Most of Adani’s public companies kept falling on Monday anyway, and internationally-traded bonds sank. The Indian index steadied, and rose on Tuesday.
Adani was a local port operator in the West coast state of Gujarat before 2014, when Modi, then Gujarat’s governor, was elected prime minister. Since then Adani’s interests have mushroomed across energy and infrastructure, within India and internationally. “Adani and Modi come from the same region of India and have a long relationship,” Masi says.
Adani’s listed entities were effectively closed shops for most of this time, with tiny free floats that were mostly held by offshore entities. “Negligible onshore ownership creates asymmetric risk-reward as large investors conspicuously avoid Adani,” Bloomberg Intelligence wrote in 2021.
That all changed last year, when index provider MSCI included Adani’s largest companies in various Indian and global indices. That forced in a flood of third-party money. Shares in
Adani Power
(533096.India), for instance, quadrupled in six months to a peak last August. That’s presumably the money that is flooding out now.
Adani himself seemed to decide he was ready for market prime time.

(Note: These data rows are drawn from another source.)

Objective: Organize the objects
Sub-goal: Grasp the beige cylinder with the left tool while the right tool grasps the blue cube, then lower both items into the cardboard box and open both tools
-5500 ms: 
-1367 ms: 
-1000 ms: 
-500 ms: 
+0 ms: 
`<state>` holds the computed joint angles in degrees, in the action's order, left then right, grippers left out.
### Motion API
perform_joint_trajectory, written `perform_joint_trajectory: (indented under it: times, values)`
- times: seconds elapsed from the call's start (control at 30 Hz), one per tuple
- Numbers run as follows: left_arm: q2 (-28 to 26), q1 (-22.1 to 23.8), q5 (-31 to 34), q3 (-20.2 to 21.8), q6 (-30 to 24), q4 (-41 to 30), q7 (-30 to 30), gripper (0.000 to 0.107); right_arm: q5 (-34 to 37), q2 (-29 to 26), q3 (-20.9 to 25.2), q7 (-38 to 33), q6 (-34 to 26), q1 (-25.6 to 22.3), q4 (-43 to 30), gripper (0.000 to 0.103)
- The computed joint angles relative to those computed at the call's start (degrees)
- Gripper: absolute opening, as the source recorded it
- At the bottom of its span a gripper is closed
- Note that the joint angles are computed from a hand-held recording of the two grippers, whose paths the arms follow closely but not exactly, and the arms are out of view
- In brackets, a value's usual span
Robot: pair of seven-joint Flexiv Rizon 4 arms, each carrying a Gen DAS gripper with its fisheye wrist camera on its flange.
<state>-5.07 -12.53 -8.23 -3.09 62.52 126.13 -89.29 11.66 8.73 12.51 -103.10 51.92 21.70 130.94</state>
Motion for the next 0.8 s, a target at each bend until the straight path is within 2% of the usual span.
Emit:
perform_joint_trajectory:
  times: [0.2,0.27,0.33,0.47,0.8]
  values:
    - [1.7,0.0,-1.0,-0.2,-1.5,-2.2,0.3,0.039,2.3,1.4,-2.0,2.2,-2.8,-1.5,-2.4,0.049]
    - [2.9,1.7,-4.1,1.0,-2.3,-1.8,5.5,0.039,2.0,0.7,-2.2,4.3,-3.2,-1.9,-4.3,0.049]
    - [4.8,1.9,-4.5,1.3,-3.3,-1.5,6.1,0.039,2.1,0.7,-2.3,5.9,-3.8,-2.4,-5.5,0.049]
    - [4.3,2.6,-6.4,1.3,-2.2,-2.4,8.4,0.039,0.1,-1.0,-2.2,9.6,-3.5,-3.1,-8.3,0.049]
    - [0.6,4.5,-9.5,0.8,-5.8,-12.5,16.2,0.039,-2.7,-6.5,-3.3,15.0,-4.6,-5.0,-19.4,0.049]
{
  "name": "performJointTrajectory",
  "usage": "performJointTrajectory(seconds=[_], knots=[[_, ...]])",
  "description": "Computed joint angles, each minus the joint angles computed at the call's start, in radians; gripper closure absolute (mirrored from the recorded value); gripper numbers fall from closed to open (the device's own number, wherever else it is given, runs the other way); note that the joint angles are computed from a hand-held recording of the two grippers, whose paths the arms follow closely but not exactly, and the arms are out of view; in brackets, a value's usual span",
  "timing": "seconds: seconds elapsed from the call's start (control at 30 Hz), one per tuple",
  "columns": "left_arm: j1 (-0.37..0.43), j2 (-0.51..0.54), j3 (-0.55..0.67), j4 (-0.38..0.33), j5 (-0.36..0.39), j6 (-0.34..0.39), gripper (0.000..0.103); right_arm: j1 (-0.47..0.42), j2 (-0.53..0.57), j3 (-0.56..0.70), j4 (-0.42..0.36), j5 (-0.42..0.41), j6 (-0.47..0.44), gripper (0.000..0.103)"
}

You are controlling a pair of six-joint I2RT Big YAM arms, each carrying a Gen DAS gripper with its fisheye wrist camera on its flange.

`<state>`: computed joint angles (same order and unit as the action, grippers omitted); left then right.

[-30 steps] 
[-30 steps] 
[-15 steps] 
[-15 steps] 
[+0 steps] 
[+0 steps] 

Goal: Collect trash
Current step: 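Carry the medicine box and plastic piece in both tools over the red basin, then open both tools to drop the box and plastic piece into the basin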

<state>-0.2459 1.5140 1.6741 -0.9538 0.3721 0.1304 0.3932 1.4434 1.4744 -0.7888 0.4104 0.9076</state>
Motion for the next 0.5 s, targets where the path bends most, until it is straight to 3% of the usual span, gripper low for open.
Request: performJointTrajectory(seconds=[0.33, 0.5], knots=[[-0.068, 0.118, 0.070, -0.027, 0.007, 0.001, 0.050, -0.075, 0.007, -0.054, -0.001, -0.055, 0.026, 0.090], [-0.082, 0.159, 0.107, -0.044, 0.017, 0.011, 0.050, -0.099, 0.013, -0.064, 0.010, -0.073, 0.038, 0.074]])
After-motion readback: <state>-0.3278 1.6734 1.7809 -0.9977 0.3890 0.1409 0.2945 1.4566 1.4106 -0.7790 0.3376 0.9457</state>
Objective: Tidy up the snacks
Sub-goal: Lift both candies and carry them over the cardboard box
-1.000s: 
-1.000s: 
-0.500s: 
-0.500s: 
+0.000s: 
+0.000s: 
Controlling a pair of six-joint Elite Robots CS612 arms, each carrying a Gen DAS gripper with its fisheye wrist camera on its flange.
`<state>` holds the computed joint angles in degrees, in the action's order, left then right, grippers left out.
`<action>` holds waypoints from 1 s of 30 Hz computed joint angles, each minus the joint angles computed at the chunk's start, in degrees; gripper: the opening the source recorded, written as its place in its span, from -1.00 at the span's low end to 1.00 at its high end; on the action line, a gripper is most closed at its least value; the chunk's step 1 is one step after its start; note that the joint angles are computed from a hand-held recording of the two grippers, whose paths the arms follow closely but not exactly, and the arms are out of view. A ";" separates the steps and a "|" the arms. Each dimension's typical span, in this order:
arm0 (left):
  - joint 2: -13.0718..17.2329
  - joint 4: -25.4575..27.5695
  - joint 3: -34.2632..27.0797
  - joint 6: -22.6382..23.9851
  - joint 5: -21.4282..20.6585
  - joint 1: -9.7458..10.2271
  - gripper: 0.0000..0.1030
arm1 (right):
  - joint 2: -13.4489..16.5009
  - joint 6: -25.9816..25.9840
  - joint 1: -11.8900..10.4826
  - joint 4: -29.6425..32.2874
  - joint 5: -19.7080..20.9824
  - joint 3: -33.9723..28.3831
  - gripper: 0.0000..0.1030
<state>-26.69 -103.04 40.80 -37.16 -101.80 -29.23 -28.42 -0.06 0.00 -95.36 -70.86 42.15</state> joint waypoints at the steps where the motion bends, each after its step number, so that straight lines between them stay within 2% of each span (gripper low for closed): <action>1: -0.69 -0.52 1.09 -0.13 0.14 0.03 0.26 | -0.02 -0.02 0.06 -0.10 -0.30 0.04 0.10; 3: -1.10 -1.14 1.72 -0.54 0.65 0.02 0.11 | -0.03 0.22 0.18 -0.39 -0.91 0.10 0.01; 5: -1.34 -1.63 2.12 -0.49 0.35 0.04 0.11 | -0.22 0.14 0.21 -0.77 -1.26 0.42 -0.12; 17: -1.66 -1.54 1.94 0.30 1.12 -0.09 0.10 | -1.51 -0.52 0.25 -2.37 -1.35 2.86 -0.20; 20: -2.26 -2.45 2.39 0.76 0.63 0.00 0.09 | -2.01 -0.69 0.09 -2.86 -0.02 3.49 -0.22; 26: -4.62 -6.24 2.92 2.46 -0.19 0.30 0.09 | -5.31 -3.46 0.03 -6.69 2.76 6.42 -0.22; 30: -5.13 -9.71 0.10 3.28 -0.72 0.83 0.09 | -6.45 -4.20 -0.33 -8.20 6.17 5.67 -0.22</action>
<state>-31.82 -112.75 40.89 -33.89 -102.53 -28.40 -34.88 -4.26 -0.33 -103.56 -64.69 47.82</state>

He announced a $2.5 billion share offering for his parent entity, Adani Enterprises, to culminate Jan. 31. The offering on Tuesday was slightly oversubscribed, a sign that the company would be able to complete the deal, according to The Wall Street Journal.
The tumble in the value of the assets of Adani’s conglomerate could affect Indian state banks; loans to the group account for 0.7% of these banks’ total loans, according to Jefferies. More important is the reputational blow to a country that is supposed to be coming into its own as the next decade’s global growth leader.

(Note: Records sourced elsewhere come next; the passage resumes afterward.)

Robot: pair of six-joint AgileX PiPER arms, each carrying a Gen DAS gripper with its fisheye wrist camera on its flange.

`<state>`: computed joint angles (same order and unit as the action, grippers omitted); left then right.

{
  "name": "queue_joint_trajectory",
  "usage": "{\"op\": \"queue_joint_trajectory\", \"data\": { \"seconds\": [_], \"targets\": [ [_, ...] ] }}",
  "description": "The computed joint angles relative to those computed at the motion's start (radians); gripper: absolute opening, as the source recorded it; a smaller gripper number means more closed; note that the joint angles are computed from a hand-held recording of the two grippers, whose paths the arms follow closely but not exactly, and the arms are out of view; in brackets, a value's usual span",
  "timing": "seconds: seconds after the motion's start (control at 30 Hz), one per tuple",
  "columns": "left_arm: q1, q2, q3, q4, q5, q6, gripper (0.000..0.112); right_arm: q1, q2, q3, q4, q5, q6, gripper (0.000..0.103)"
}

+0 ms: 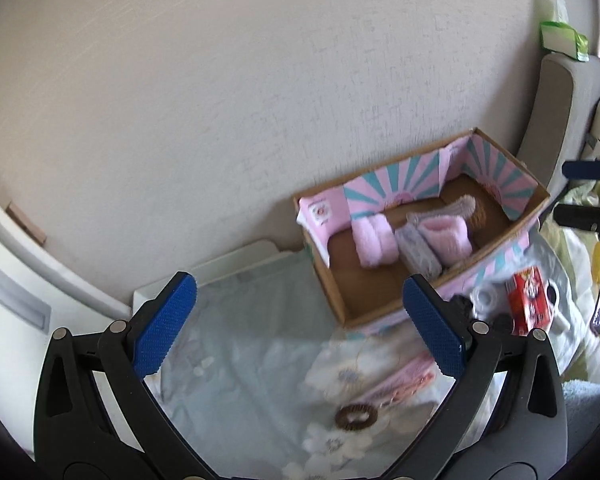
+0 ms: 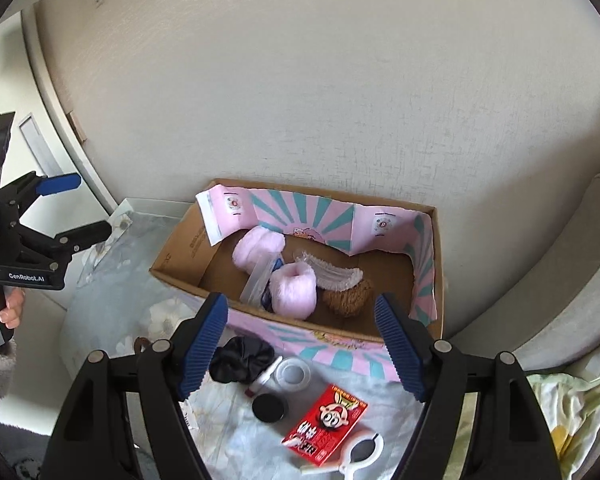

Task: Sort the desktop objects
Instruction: 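Withdraw both tools back over the remaining items on the bed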

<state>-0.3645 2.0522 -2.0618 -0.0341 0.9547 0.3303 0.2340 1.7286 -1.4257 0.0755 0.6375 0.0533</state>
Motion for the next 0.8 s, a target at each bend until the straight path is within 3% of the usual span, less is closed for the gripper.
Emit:
{"op": "queue_joint_trajectory", "data": {
  "seconds": [0.27, 0.47, 0.53, 0.8],
  "targets": [
    [0.047, -0.107, 0.185, -0.023, -0.049, 0.041, 0.103, 0.038, -0.063, 0.059, -0.023, -0.013, 0.059, 0.073],
    [0.08, -0.141, 0.327, -0.061, -0.065, 0.088, 0.103, 0.118, -0.115, 0.194, -0.018, -0.096, 0.083, 0.073],
    [0.086, -0.157, 0.386, -0.069, -0.084, 0.103, 0.103, 0.148, -0.121, 0.238, -0.009, -0.134, 0.082, 0.077],
    [0.111, -0.165, 0.549, -0.149, -0.132, 0.172, 0.103, 0.233, -0.052, 0.303, 0.087, -0.211, 0.033, 0.078]
  ]
}}
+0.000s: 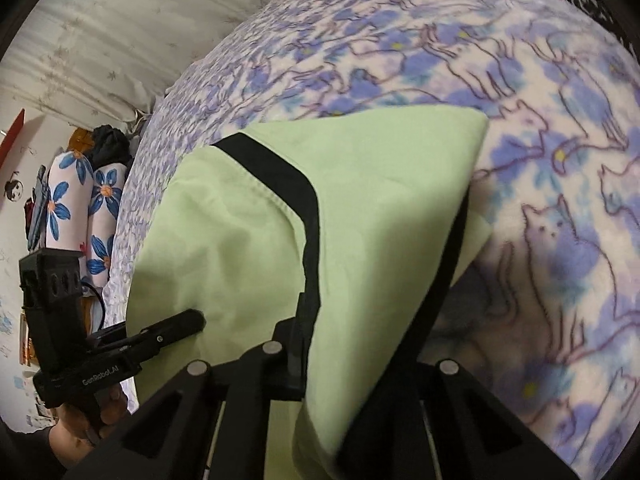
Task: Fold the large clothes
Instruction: 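Press the folded bundle flat with both grippers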
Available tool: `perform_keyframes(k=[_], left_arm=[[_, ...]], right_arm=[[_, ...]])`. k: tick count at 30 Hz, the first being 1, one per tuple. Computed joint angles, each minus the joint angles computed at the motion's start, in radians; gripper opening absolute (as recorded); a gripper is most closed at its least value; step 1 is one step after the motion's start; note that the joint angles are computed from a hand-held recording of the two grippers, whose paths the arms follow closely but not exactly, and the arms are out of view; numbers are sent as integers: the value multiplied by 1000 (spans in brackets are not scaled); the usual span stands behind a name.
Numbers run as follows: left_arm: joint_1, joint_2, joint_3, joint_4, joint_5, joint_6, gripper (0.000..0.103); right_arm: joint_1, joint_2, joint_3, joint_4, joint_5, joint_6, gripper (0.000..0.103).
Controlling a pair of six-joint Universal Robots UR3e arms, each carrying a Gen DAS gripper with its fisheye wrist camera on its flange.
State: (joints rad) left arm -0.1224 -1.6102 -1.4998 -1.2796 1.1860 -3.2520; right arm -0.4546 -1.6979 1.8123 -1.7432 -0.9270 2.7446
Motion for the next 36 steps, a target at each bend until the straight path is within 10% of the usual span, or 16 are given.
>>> perform_keyframes(k=[17,31,36], left_arm=[[331,349,87,-540,-36,342,27],[1183,498,393,-1267,-85,1078,28],[1401,437,458,-1319,-90,1249,28]], right_arm=[[262,-194,-64,83,-18,323,10],[736,123,-361,-190,-105,692,10],[875,329,-556,-288,-130,795,10]])
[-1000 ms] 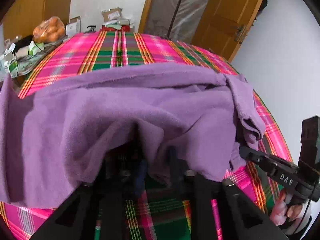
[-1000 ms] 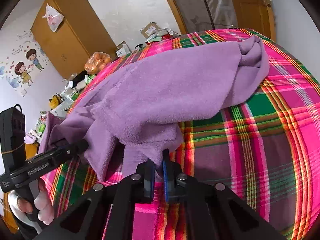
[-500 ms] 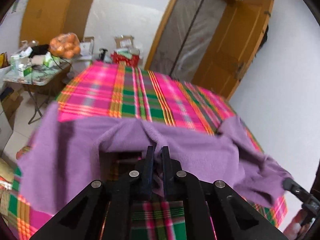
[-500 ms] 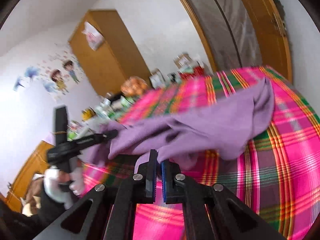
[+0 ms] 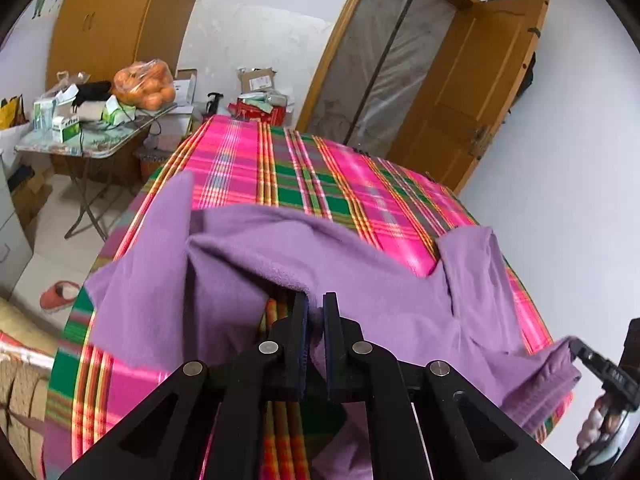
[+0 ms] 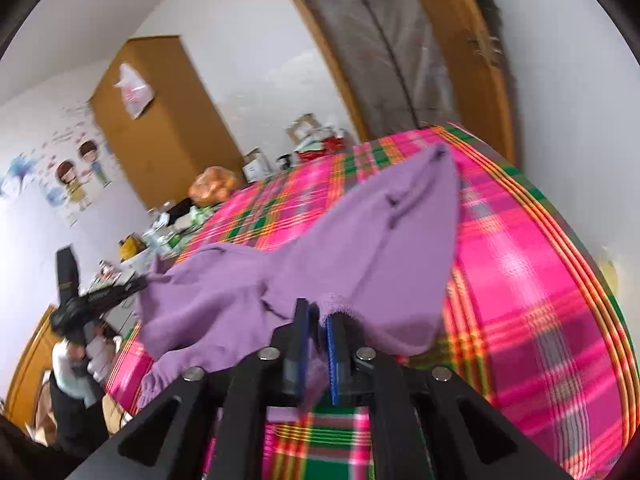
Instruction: Fold clothes
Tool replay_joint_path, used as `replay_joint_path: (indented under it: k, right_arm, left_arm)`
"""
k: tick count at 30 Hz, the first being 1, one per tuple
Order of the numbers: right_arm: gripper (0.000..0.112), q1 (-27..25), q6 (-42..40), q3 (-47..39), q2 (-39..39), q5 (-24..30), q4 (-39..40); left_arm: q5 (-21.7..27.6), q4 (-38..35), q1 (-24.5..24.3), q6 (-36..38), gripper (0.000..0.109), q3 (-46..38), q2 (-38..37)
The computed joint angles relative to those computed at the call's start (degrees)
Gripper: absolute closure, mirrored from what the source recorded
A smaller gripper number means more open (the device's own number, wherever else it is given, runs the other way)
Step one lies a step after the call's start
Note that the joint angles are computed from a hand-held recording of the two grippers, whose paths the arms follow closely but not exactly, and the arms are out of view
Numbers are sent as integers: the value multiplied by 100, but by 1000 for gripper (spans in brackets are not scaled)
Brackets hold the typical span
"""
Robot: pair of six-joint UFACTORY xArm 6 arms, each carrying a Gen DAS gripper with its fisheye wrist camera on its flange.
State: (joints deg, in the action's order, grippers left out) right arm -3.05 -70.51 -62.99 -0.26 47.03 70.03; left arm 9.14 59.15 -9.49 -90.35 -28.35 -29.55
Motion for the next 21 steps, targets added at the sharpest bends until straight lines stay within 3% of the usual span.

Two years ago, Anil Ambani, scion of the
Reliance
Industries conglomerate, defaulted on massive loans extended by lender
Yes Bank,
which seized his Mumbai headquarters. Yes Bank went into receivership shortly afterward. His brother Mukesh righted the Reliance ship, and may soon be India’s richest person again if Adani’s stocks fall further.

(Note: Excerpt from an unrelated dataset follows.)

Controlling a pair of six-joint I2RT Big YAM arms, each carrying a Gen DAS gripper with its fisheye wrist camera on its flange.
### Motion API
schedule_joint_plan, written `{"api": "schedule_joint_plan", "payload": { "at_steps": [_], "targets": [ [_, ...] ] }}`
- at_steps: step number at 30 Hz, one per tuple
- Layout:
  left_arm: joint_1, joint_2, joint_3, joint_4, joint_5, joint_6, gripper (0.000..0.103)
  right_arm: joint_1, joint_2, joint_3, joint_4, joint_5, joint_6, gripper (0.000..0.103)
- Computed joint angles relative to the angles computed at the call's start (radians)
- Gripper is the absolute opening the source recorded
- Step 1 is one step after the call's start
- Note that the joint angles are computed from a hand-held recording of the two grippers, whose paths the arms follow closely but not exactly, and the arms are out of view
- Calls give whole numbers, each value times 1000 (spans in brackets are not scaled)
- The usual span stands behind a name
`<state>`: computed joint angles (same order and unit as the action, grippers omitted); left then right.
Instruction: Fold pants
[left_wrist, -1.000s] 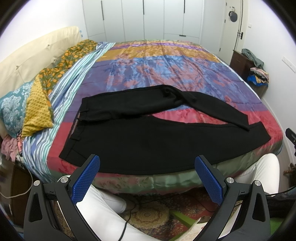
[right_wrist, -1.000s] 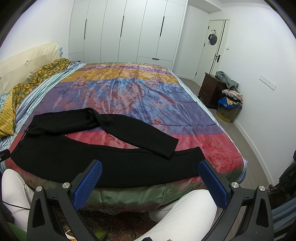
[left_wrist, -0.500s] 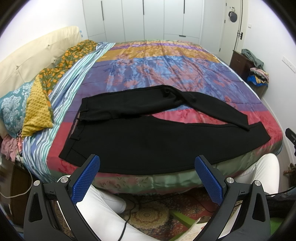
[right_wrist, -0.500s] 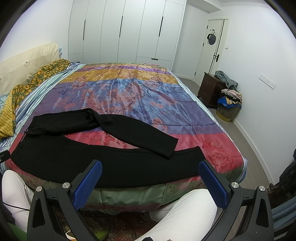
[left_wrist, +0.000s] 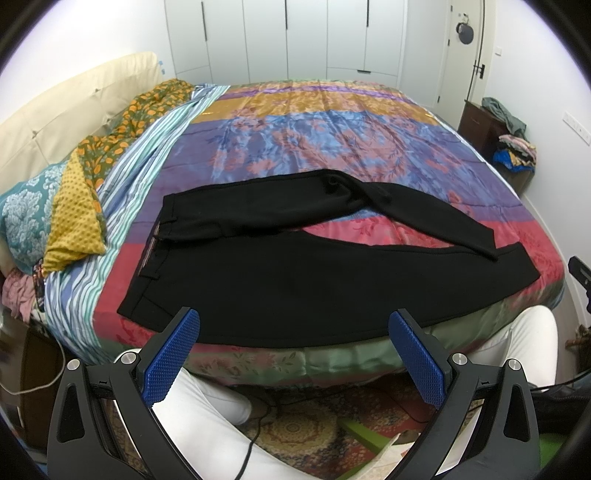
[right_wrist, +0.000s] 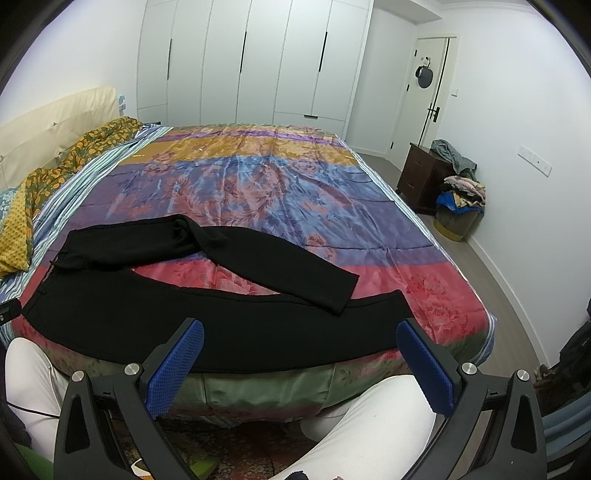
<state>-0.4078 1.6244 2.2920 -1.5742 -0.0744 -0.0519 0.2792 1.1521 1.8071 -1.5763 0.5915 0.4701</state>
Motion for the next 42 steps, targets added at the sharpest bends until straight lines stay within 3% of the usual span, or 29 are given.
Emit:
{"api": "schedule_joint_plan", "payload": {
  "at_steps": [42],
  "targets": [
    [-7,3,4,0,-3,-4,102,16,15,23,-12,7,9,103]
  ]
}}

There is another India, of course. Many other Indias. It’s hard to see what Adani has to do, longer term, with global IT powers like
Infosys
(500209.India) and
Tata Consultancy Services
(532540.India), or privately owned banks geared to a burgeoning middle class, like
HDFC Bank
(
HDB
) and
ICICI Bank
(IBN). These four, plus Reliance, comprise the top five in the Indian index.
Indian stocks already face headwinds, though, as investors find renewed faith in the much-cheaper Chinese market, and shift funds accordingly. Adani’s travails certainly don’t help. “If India goes down another 3-5% and China up another 10-15%, we could reallocate back to India,” Masi says.
For the moment, the flow is going against it.